Because of the presence of equivalent alternative optima in constraint based-simulations of metabolism [18], many reactions may theoretically be able to carry a wide range of flux for a given simulation objective. Flux variability analysis (FVA) is often used to calculate the amount of flux a reaction can carry while still simulating the maximum flux through the objective function subject to a specified tolerance. Flux variability analyses can be used to identify problems in model structure [40] or ‘pinch-points’ in a metabolic network. COBRApy provides automated functions for FVA in the cobra.flux_analysis.variability module.

Advanced capabilities

Because whole genome double deletion and FVA simulations can be time intensive with a single CPU, we have provided a function that uses Parallel Python [41] to split the simulation across multiple CPUs for multicore machines. Additionally, there are a wide range of legacy operations that are present in the COBRA Toolbox that can be accessed using mlabwrap [42]. MATLAB is only necessary for accessing codes written in the COBRA Toolbox for MATLAB; it is not necessary to run the majority of COBRApy functions.

Conclusions

COBRApy is a constraint-based modeling package that is designed to accommodate the biological complexity of the next generation of COBRA models [10] and provides access to commonly used COBRA methods, such as flux balance analysis [35], flux variability analysis [18], and gene deletion analyses [43]. Through the mlabwrap module it is possible to use COBRApy to call many additional COBRA methods present in the COBRA Toolbox for MATLAB [19]. As part of The openCOBRA Project, COBRApy serves as an enabling framework for which the community can develop and contribute application specific modules.

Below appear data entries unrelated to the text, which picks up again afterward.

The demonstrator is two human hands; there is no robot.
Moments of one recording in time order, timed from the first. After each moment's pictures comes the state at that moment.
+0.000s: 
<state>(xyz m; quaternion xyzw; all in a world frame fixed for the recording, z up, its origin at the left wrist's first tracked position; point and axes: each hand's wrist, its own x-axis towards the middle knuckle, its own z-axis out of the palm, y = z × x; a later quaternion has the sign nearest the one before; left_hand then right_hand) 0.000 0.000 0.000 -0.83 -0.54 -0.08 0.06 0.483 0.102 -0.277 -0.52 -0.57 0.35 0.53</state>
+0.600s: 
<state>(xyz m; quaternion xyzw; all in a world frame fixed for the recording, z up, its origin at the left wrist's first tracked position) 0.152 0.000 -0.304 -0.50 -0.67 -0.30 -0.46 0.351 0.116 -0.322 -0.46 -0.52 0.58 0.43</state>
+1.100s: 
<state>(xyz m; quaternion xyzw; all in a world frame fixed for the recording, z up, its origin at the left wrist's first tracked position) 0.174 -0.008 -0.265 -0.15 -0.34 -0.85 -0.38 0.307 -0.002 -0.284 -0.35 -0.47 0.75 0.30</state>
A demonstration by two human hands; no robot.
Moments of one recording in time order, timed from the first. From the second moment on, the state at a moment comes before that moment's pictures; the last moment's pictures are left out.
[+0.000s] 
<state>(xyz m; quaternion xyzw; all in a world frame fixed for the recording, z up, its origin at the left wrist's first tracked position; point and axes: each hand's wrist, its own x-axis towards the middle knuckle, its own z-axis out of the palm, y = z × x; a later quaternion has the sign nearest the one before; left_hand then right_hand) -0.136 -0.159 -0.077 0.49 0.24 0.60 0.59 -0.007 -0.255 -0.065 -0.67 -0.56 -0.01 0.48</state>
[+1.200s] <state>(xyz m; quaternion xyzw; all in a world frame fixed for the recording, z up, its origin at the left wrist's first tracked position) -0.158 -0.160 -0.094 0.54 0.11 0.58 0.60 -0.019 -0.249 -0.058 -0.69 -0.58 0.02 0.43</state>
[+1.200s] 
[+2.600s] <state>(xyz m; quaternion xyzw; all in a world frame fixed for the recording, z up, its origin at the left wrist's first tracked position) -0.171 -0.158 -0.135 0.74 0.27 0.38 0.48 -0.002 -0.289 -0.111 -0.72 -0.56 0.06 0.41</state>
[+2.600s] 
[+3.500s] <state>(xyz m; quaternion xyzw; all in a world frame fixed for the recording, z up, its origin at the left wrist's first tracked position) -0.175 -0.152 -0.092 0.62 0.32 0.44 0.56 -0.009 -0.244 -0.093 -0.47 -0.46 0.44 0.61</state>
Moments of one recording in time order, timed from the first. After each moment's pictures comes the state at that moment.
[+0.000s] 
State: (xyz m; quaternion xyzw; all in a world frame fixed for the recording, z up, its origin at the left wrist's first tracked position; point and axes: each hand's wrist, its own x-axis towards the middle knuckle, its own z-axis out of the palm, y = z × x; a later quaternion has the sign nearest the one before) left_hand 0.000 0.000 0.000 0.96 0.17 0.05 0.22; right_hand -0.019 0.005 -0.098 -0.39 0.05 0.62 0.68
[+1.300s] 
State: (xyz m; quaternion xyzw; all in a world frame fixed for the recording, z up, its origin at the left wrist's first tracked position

Availability and requirements

Project name: COBRApy version 0.2.1

Project home page: http://opencobra.sourceforge.net

Operating systems: Platform independent, including Java

Programming language: Python (≥2.6) / Jython (≥2.5)

Other requirements:

Python: libSBML ≥ 5.5.0 [32]. Currently supported linear programming solvers: GLPK [44] through PyGLPK 0.3 [45], IBM ILOG/CPLEX Optimization Studio ≥ 12.4 (IBM Corporation, Armonk, New York), and Gurobi ≥ 5.0 (Gurobi Optimization, Inc., Houston, TX, USA).

  • [Optional] Numpy ≥ 1.6.1 & Scipy ≥ 0.10.1 [46] for ArrayBasedModel, MoMA, and double_deletion analysis.

  • [Optional] Parallel python [41] for parallel processing.

  • [Optional] To directly interface with the COBRA Toolbox for MATLAB it is necessary to install mlabwrap [42], the COBRA Toolbox [29], and a version of MATLAB (Mathworks, Natick, Massachusetts, U.S.A.) that is compatible with the COBRA Toolbox.

Jython: JSBML ≥ 0.8 [32, 47].

  • Currently supported linear programming solvers: GLPK for Java 1.0.22 [48], IBM ILOG/CPLEX Optimization Studio ≥ 12.4, and Gurobi ≥ 5.0.

  • The COBRA Toolbox for MATLAB and ArrayBasedModel are not currently accessible from Jython.

License: GNU GPL version 3 or later.